Esque un estudio de cobranzas sea flexible y se adapte entre otras cosas al momento económico-financiero general y al propio de cada rubro o industria en particular. Pero la realidad es que los clientes nunca son idénticos en sus maneras de funcionar; los motivos por los que tienen problemas para abonar sus deudas o por los que están en mora pueden diferir, al igual que las condiciones de sus respectivas financiaciones. Por esto mismo, es importante segmentarlos de acuerdo a sus intenciones de pago.

Esta etapa constituye un paso de suma importancia ya que luego la gestión de las cobranzas se va a aplicar sobre aquellos grupos de clientes distinguidos en esta etapa de la segmentación. Se debe poder configurar diferentes segmentaciones en función del tipo de cliente, su industria y de acuerdo también a los recursos humanos o tecnológicos con que contemos.

3. DEFINIR LAS CAMPAÑAS

Las acciones que se aplicarán para cada etapa de la gestión, o para cada segmento de clientes, se van a establecer de acuerdo a la estrategia general previamente definida.

A medida que avancen las tareas de gestión, los clientes van a ir pasando por diferentes etapas de acuerdo a su situación y su devenir. Y la idea es que se vayan asignando recursos de manera inteligente, con el objetivo de minimizar los costos y maximizar los resultados en cada etapa.

Lo primero sería analizar los recursos que se dispone, ya que éstos le pondrán un marco y definirán el alcance del trabajo de gestión. Otra de las definiciones que habrá que realizar tiene que ver con la utilización de canales digitales para el contacto. En función del análisis y de los recursos con que se cuente, se podrá pautar más claramente la estrategia para gestionar los cobros y aplicarla con efectividad.

Resulta fundamental que la estrategia de cobros se distribuya por zonas geográficas, por oficinas y contemplando también a la gente que realiza home office.

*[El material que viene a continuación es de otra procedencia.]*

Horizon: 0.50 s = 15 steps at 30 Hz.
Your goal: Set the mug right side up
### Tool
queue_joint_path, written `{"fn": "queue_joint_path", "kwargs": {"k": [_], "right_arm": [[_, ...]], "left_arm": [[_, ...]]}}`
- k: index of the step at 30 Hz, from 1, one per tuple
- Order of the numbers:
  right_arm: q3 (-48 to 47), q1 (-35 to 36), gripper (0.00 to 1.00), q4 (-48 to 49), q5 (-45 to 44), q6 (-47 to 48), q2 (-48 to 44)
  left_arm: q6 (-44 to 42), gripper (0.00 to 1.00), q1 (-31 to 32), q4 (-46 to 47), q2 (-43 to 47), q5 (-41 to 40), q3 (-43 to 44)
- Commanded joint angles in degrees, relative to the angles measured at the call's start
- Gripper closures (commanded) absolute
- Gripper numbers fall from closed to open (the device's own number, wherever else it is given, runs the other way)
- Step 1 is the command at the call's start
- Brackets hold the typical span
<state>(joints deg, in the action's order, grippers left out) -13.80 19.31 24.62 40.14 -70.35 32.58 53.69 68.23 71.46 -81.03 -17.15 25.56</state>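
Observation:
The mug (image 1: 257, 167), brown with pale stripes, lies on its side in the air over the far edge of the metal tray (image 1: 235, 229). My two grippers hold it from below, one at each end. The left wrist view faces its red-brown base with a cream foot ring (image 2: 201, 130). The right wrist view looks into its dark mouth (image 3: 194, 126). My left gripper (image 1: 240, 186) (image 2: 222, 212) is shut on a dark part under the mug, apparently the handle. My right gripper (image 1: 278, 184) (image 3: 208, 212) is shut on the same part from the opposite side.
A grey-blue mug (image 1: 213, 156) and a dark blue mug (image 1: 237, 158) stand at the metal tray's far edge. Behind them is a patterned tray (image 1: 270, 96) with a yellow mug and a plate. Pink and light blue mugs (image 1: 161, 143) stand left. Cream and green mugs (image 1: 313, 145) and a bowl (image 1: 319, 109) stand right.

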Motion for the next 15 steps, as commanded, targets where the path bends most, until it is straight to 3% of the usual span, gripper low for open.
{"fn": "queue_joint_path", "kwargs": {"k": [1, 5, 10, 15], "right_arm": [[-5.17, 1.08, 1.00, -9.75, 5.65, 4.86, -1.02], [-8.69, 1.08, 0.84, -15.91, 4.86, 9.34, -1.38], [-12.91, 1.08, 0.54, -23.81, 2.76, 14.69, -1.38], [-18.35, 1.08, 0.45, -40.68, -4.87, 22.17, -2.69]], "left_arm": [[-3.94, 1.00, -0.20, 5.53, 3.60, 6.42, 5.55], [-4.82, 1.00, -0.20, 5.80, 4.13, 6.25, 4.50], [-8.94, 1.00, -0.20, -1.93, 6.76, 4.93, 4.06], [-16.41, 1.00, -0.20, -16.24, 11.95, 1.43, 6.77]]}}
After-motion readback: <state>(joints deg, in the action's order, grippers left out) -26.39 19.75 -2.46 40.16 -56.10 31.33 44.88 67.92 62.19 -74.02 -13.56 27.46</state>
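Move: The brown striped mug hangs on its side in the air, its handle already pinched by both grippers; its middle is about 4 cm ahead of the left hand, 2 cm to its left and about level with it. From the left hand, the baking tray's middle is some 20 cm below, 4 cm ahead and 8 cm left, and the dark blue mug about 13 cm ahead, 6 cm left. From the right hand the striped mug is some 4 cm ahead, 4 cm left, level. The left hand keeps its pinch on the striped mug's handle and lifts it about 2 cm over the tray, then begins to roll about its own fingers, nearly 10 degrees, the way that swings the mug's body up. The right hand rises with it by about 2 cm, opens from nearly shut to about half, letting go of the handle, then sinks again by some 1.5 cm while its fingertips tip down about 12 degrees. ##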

Organizar y llevar adelante acciones de contacto remotas usando canales digitales de manera centralizada puede hacer una diferencia vital.

4. EJECUTAR LA ESTRATEGIA

La estrategia general conforma un plan que contempla canales y recursos para su despliegue. Ejecutar esta estrategia es coordinar los pasos para conseguir que el moroso abone lo que debe.

Es importante revisar periódicamente la estrategia definida, así garantizar que sigue resultando efectiva con el paso del tiempo. Usar alguna rutina de automatización a fin de tener la certeza de que la estrategia se ejecute correctamente, es una de las mejores opciones.

Tanto sea con respecto a los llamados o a los mensajes automáticos, siempre hay que llevar cuenta del nivel de cumplimiento y los resultados que se están alcanzando.

Es importante también redactar mensajes que resulten eficientes, que lleguen al cliente y generen en este la decisión de pagar. Para cada segmento de clientes se podría elegir cómo se los va a contactar, con qué mensaje y de qué forma se planificarán los futuros contactos de acuerdo a las respuestas obtenidas en cada interacción.

Los mensajes automáticos cumplen dos funciones relevantes: la primera es que el cliente sepa que tiene una deuda impaga; y la segunda es que concrete el pago o bien que se contacte con algún encargado de la gestión.

5. GESTIÓN AUTOMATIZADA / PERSONALIZADA

Las gestiones que se llevan adelante mediante gestores u operadores tienen un costo económico superior. Por eso muchos estudios de cobranzas realizan la gestión a través de un sitio web de clientes, desde el cual se ofrecen opciones.

De allí que toda gestión de cobranzas arranque con mensajes automatizados orientados al cliente, cuyo fin es convocar su atención. Posteriormente estos mensajes se complementarán con un contacto del operador.

6. INFORMES DE GESTIÓN

Los estudios de cobranzas suelen disponer de distintos reportes que grafiquen cómo está avanzado la gestión, ya que es clave. Estos permiten detectar segmentos de clientes con los que no se esté obteniendo éxito, con el fin de desplegar campañas ad hoc para ellos.

También se suele disponer de indicadores del mercado. Esto permite determinar si los resultados cumplen con lo esperable. Y también nos ayuda a acomodar los procesos de gestión de mora y las estrategias en función del escenario y el contexto.